After one or two of those sessions, we might try to speed up the recovery jog. Added volume 2000m, added aerobic stimulus, increasing
Maybe by mid February, she can do the workout mentioned above with the recovery jog right at 1 minute. This means she would be averaging 1:40 per lap (6:40 mile pace, which matches up fairly well with her threshold pace). By this point, the workout has become very aerobically challenging.
Currently, her easy run pace is slightly slower than 8 min per mile, so as mentioned earlier in the thread, by the time she got to being able to do the session with only a 1 minute 200m recovery, she would be doing a session that did not allow her to fully recovery from the previous rep.
Where is the point at which the recovery is no longer a recovery but an added training stimulus? I don't know the answer to that question. I do know that most of my kids who had lots of individual success jogged their recoveries, so I'm trying to figure out a way to get back to that.
Jog slowly and focus on form, mindful of all of the sensations and signals the body is sending out. Strengthen the neuronal pathways at the end of the runs. Woo Saaah!
Interestingly, there has been no mention of the psychological benefits. Keep moving the entire workout! When you want to stop, you keep jogging. Good mental preparation for future difficult workouts as well as important races.
North Coach wrote:
Interestingly, there has been no mention of the psychological benefits.

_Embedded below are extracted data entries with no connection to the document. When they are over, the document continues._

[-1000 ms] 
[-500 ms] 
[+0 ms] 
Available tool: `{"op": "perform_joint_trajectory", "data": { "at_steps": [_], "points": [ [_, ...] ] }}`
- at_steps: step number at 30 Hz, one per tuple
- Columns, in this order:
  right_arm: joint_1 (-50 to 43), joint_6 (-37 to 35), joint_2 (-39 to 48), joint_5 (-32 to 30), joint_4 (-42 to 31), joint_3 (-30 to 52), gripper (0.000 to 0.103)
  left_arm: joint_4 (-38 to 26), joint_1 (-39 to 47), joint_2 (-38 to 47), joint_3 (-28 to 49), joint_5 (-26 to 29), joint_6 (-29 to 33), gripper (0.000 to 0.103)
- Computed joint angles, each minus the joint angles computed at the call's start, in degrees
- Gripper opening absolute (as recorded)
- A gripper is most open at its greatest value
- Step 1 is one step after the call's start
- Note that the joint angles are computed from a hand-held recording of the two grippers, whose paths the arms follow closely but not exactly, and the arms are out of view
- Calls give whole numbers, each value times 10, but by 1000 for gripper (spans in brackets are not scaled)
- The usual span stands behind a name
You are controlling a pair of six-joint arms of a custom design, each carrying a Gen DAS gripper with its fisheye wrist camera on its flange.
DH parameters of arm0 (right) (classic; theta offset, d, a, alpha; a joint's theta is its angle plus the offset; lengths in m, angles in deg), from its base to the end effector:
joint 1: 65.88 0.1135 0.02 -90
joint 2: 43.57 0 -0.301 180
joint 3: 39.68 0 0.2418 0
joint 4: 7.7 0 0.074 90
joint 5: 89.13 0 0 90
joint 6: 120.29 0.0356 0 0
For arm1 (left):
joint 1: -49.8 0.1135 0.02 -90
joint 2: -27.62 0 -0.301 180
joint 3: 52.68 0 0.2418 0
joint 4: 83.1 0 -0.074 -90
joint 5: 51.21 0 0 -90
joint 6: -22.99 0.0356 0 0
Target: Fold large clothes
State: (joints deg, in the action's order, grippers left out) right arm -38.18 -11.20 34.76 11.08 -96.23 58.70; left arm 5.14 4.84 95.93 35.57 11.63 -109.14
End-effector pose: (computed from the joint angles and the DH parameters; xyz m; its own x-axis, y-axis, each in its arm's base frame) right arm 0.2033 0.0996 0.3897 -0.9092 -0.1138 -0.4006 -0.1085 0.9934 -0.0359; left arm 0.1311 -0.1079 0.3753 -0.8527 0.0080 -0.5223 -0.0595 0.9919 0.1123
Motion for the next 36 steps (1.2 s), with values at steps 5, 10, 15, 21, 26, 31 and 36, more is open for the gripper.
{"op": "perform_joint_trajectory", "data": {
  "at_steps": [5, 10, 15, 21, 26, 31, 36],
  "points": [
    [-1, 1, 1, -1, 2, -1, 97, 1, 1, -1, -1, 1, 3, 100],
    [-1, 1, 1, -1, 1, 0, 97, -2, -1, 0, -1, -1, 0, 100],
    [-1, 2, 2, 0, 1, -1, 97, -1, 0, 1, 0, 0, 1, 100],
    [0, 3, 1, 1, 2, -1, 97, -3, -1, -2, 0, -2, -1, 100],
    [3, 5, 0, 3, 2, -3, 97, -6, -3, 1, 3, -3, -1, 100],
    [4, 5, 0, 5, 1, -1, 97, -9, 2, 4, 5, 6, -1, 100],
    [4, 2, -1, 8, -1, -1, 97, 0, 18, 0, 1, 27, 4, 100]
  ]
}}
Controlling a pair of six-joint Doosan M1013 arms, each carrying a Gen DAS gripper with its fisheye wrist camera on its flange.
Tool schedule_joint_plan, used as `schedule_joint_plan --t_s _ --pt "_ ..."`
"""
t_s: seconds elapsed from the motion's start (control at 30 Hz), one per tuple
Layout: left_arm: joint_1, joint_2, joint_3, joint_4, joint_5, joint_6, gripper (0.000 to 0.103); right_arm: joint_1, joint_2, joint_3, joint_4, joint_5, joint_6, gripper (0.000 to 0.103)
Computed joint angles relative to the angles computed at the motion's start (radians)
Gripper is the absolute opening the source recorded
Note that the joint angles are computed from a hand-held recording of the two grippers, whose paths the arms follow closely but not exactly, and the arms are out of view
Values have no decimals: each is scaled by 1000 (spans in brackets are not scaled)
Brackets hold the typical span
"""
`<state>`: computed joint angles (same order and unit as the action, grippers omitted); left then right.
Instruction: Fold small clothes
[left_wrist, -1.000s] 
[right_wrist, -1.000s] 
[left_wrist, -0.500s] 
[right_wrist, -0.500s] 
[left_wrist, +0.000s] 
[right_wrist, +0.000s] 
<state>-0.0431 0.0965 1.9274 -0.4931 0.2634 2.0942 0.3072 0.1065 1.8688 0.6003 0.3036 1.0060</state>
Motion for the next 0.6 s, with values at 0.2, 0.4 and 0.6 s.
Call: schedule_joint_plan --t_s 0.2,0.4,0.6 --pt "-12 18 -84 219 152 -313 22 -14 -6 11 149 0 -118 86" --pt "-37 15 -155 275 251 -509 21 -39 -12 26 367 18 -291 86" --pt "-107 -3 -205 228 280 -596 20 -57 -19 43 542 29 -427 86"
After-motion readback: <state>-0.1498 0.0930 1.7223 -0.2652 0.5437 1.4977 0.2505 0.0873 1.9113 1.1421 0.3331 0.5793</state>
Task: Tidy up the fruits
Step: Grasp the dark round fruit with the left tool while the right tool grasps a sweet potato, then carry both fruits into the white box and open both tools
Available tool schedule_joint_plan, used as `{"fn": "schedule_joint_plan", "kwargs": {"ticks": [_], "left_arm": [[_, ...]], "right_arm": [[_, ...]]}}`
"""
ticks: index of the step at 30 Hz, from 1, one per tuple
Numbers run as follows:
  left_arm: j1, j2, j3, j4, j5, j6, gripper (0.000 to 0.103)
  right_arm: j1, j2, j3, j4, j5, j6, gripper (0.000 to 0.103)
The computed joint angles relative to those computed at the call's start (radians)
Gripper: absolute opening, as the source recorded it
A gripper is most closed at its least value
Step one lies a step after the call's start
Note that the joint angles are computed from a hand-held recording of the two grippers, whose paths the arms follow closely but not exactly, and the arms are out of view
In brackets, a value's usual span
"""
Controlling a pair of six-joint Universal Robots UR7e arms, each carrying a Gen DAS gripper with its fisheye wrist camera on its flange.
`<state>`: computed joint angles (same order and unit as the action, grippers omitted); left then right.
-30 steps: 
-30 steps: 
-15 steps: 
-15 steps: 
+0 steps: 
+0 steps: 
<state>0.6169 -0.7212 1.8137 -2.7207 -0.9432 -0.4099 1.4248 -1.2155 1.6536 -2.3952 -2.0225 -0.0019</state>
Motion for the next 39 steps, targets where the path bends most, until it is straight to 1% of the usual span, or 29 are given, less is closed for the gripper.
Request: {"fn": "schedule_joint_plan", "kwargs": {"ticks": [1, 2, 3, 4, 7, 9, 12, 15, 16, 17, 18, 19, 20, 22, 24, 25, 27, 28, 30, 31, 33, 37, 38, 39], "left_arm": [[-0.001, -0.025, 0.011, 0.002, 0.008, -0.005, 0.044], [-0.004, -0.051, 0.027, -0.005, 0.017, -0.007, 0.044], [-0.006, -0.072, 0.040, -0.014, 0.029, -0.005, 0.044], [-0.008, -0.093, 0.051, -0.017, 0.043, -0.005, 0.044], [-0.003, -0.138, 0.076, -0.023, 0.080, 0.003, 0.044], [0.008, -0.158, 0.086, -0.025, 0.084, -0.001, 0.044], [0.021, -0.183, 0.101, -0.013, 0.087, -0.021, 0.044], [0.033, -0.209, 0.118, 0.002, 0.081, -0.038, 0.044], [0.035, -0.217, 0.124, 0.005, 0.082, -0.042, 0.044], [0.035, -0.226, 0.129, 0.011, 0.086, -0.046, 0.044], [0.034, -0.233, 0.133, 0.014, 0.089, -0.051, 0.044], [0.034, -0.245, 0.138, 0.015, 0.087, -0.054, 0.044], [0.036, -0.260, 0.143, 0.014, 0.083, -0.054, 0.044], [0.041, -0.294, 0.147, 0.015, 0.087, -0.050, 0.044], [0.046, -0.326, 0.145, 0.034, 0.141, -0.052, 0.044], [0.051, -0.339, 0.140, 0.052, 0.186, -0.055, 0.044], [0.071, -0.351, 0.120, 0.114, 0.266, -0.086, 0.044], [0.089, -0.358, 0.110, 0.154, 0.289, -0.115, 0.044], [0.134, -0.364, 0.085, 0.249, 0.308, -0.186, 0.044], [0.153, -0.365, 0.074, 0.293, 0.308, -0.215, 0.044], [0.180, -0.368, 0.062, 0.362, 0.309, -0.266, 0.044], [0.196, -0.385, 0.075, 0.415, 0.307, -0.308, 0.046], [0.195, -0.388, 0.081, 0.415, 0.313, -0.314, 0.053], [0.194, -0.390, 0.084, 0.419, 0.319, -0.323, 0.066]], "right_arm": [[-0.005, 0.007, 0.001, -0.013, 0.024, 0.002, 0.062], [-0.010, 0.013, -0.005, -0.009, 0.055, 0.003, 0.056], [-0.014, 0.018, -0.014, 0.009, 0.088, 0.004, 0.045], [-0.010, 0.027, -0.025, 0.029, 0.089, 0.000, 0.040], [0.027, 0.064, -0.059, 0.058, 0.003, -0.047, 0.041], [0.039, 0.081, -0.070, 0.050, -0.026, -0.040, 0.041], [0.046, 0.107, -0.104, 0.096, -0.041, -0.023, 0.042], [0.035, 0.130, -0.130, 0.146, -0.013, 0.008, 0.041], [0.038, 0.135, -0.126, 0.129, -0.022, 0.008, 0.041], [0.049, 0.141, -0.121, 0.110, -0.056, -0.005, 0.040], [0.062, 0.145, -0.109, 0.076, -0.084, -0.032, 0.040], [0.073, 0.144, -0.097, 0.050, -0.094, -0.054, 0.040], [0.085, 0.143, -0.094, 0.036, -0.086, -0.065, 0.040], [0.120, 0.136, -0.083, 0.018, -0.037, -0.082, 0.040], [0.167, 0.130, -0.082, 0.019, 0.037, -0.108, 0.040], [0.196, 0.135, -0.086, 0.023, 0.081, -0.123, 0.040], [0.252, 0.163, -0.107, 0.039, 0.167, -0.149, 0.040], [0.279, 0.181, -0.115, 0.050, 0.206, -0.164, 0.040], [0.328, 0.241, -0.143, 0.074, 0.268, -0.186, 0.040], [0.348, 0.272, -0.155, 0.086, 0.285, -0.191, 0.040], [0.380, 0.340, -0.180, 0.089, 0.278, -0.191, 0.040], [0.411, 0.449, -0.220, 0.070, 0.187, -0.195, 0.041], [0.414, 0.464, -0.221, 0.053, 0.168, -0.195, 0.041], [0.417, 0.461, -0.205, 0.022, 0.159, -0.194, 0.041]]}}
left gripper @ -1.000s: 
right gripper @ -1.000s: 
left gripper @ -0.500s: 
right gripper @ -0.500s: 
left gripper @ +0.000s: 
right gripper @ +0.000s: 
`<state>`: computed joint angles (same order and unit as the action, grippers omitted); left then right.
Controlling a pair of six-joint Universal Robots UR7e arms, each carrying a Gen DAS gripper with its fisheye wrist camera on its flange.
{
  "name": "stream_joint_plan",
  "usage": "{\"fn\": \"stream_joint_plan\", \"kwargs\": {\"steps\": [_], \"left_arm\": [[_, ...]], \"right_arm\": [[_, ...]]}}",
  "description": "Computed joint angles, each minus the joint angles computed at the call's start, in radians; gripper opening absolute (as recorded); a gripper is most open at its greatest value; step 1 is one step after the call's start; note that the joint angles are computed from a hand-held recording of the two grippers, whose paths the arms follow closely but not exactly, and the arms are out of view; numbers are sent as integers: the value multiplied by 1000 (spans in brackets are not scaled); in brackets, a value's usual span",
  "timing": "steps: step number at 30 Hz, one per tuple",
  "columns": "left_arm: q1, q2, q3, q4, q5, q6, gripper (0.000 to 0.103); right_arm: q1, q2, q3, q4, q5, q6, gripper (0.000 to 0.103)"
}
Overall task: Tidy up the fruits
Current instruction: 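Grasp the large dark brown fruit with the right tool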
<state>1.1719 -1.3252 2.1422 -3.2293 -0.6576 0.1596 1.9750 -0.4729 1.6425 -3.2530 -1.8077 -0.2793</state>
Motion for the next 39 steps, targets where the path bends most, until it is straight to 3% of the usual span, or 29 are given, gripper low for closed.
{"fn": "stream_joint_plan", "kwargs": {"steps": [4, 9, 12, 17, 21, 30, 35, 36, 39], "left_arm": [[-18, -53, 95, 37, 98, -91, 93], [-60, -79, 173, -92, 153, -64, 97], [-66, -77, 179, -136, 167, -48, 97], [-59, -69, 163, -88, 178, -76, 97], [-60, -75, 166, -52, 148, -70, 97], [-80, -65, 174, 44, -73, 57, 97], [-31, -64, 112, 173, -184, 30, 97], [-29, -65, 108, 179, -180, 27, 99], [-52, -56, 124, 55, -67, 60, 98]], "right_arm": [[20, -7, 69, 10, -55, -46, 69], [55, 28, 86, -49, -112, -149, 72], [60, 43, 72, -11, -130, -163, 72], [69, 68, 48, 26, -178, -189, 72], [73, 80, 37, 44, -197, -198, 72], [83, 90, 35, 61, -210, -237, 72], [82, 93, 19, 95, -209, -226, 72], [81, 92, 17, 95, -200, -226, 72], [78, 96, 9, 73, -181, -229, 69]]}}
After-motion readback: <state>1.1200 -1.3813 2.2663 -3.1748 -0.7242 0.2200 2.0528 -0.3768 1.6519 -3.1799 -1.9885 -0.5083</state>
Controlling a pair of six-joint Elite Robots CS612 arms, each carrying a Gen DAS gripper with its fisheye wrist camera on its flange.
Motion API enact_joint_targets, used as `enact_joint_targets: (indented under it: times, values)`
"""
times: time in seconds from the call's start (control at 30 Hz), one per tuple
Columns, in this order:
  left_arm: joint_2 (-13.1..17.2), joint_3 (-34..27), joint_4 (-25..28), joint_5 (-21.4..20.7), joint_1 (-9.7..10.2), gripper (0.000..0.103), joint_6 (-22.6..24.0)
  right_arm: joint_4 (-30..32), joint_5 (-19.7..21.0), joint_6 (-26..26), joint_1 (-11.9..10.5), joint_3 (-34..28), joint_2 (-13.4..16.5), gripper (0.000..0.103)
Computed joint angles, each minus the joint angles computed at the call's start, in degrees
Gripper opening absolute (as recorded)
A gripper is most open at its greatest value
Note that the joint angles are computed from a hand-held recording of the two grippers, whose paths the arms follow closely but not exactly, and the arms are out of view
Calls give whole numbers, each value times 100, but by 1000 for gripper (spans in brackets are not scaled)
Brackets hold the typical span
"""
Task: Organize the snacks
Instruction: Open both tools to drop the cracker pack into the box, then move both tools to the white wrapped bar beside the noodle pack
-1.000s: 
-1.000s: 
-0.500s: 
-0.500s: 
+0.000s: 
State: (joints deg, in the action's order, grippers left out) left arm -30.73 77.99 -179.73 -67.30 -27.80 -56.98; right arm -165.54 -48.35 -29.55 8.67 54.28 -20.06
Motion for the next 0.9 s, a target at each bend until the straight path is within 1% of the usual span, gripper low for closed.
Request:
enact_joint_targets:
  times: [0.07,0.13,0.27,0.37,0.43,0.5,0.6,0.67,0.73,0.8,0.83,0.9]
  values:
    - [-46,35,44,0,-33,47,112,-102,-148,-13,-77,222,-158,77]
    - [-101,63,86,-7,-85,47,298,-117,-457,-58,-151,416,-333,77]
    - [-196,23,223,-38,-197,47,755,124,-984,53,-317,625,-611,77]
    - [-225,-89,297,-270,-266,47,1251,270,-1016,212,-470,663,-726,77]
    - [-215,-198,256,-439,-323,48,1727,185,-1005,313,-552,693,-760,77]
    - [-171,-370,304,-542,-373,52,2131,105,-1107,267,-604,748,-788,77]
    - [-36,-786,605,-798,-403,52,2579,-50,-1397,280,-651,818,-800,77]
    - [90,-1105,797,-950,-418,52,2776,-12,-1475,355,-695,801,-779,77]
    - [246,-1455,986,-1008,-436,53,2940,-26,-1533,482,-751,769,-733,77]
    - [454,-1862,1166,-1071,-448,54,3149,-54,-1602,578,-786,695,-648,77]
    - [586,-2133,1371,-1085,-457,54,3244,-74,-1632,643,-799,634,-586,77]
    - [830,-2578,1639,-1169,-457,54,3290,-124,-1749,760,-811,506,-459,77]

Keep moving the entire workout! When you want to stop, you keep jogging. Good mental preparation for future difficult workouts as well as important races.
No, it was mentioned on the last page.
My high school coach always had us walk the recoveries. His logic was that we could run the intervals harder if we tool long rest. We'd actually walk the same distance as the interval. Workouts took a long time.
When I got to college the standard recovery was 1/2 the distance of the work interval. I blew up in numerous workouts before I figured out how to run them. I was so used to having super long recoveries that anything actually near race pace felt really slow. This does not mean that we didn't sometimes make those jog recoveries, reeeeaaaaallllly slow.
It did make me feel like much more of a bad ass knowing that I was doing the workout and running the whole time.
I am in my 60s and have been running seriously for almost 50 years.
I find that my muscles feel stiff and range of motion is reduced if I stand around or just walk slowly during the recovery. Thus, it is harder to maintain desired pace at the start (first 100+ meters) of the next repeat if my recovery is not a jog. Stiffness starts to set in any time I stop for 30-60 seconds or more.
This stiffness also occurs on longer group runs at slower paces(8-9 min miles), where we occasionally stop to let even slower people catch up.
I find that jogging during the recovery makes getting going again so much easier. It is almost as though I need to jog to do a mini warmup to transition easier into the next active repeat.
I know this likely does not apply to most younger people doing intervals. It did not apply to me until I hit 60 years old.
If the goal is to maintain desired paces and intensity, do whatever you need to during the recovery phase to achieve that goal.
Smoove wrote:
Let's be honest here: when talking about 1:00 recoveries during a 7 x 1 mile workout, the difference between active and passive rest is marginal and fairly theoretical in any event - whichever route you go.
Might be true. I've never done that standing around thing but I guess 1' is so short it might not be a huge difference. Oh, and I wanted to say to the poster who commented about those "wrong" paces. While Smooves training follows some kind of model, like mine does, like Canova's training does, J.S., basically everyone, it is hard to argue against Smoove. No training model really looks perfect bc training always has to suit YOU. And different people and life situations need different approaches. I saw Smoove ran a 1:11 half as ~45 year old (?) while working full time so Smoove definitely does most things pretty good.